Immune checkpoint inhibitors: friend or foe for osteoporosis

Dear Editor,

Immune checkpoint inhibitors (ICIs) are enabling long-term survival in patients with cancer, as well as new therapeutic indications in the early stages of cancer, ¹ but the potential effect on skeletal disease, especially osteoporosis, remains unclear.

Researchers found that osteoclast hyperactivity was associated with activation of the programmed death 1 (PD-1)/ programmed death ligand 1 (PD-L1) pathway. ² It was found by Xiu-Ping Cai et al. that PD-1 levels were significantly higher in the peripheral blood mononuclear cells (PBMCs) of postmenopausal osteoporosis (PMOP) patients compared with healthy controls. They suggested PD-1/PD-L1 signaling is involved in osteoporosis pathogenesis by regulating inflammation, stimulating osteoclasts, and inhibiting osteoblasts, ³ indicated that PD-1 may be involved in the pathogenesis and development of PMOP. ³ Nagahama et al. ⁴ found that osteoclast formation was inhibited in mice with PD-1 deficiency, leading to mild osteopetrosis. According to Kaiyuan Wang et al., mice lacking Pdcd1 were found to be protected against bone destruction induced by femoral inoculation of Lewis lung cancer cells. Deficit of PD-1 or treatment with nivolumab-inhibited osteoclastogenesis without affecting tumor burden. As a result of suppressing osteoclastogenesis by anti-PD-1 immunotherapy, they concluded that long-term benefits could be obtained in preventing bone destruction. ⁵ These studies indicates that the anti-PD-1 might be the potential therapy for the osteoporosis.

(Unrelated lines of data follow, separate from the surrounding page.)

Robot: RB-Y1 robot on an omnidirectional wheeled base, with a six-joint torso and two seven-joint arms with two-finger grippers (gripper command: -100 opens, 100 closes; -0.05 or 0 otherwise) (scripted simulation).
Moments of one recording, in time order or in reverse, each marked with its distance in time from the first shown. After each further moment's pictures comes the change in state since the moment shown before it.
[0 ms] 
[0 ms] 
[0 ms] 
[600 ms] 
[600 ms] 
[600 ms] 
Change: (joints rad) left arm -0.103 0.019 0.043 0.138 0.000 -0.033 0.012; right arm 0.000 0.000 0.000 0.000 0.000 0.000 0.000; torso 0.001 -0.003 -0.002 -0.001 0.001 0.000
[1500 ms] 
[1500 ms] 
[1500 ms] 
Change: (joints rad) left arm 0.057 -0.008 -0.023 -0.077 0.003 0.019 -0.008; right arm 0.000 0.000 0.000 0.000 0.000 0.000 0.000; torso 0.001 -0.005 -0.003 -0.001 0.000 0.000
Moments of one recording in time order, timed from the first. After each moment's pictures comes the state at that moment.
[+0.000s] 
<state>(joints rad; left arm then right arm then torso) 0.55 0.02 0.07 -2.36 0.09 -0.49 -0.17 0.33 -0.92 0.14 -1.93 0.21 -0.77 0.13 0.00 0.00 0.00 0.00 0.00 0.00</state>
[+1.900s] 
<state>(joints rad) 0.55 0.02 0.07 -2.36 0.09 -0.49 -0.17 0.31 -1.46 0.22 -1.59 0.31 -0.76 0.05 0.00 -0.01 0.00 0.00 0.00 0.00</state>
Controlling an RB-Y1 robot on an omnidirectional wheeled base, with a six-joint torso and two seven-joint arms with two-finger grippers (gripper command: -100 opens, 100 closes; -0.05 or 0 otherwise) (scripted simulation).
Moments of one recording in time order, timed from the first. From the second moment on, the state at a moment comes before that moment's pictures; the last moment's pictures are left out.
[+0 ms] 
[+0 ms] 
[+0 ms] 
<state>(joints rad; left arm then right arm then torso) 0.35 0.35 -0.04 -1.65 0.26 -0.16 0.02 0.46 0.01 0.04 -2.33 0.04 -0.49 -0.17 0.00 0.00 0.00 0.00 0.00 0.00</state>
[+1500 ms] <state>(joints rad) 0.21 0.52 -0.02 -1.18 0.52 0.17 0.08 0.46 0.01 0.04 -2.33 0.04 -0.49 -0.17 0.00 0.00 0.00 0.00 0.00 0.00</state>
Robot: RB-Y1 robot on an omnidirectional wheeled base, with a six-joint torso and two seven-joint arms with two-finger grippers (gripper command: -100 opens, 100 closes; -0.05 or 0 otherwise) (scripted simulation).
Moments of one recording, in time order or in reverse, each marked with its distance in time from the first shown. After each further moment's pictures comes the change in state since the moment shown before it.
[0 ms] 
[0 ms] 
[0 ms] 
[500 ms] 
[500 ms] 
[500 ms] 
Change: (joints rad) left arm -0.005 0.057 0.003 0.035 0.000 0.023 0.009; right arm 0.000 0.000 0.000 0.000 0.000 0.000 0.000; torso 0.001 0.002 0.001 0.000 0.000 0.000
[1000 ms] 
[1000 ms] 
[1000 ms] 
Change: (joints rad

However, several clinical studies have reported that the ICIs have potential skeletal adverse effects. Data from the United States Food and Drug Administration Adverse Event Reporting System showed compression fractures, fractures at various skeletal sites (rib, thoracic vertebral, and humerus) were recorded after the treatment of ICIs, ⁶ but the effect of other systemic treatments like glucocorticoids should be considered. One of the retrospective case series examined clinical, laboratory, and imaging data collected from patients who developed new fractures or resorption of bone lesions while taking drugs targeting PD-1, CTLA-4, or both. Vertebral compression was present in all patients, and two of the three fractured at multiple locations. Resorbtive lesions were found in the shoulder, hand, and clavicle. Five of the six patients had elevated or high-normal biochemical markers of bone resorption. ⁷ According to Filippini et al., ⁸ four patients received systemic treatment with ICIs in combination or alone and ended up with new osteoporotic fractures. The potential mechanism is that ICI therapy triggers cytokine-secreting T-cells, which are responsible for bone remodeling in proinflammatory states. When activated T-cells produce proinflammatory cytokines and upregulate the nuclear factor-κB ligand, osteoclast differentiation and maturation are favored over osteoblastogenesis, resulting in bone loss and fracture risks.^8–10 Based on these analyses, adverse skeletal events such as fractures may be precipitated by ICIs.

Additional research is required to clarify the potential effect of ICIs on osteoporosis.

It is important to risk stratify patients who begin treatment with ICIs, monitor them for skeletal lesions, and perform laboratory tests (calcium/phosphorus metabolism, PTH and biochemical markers of bone turnover) and imaging tests.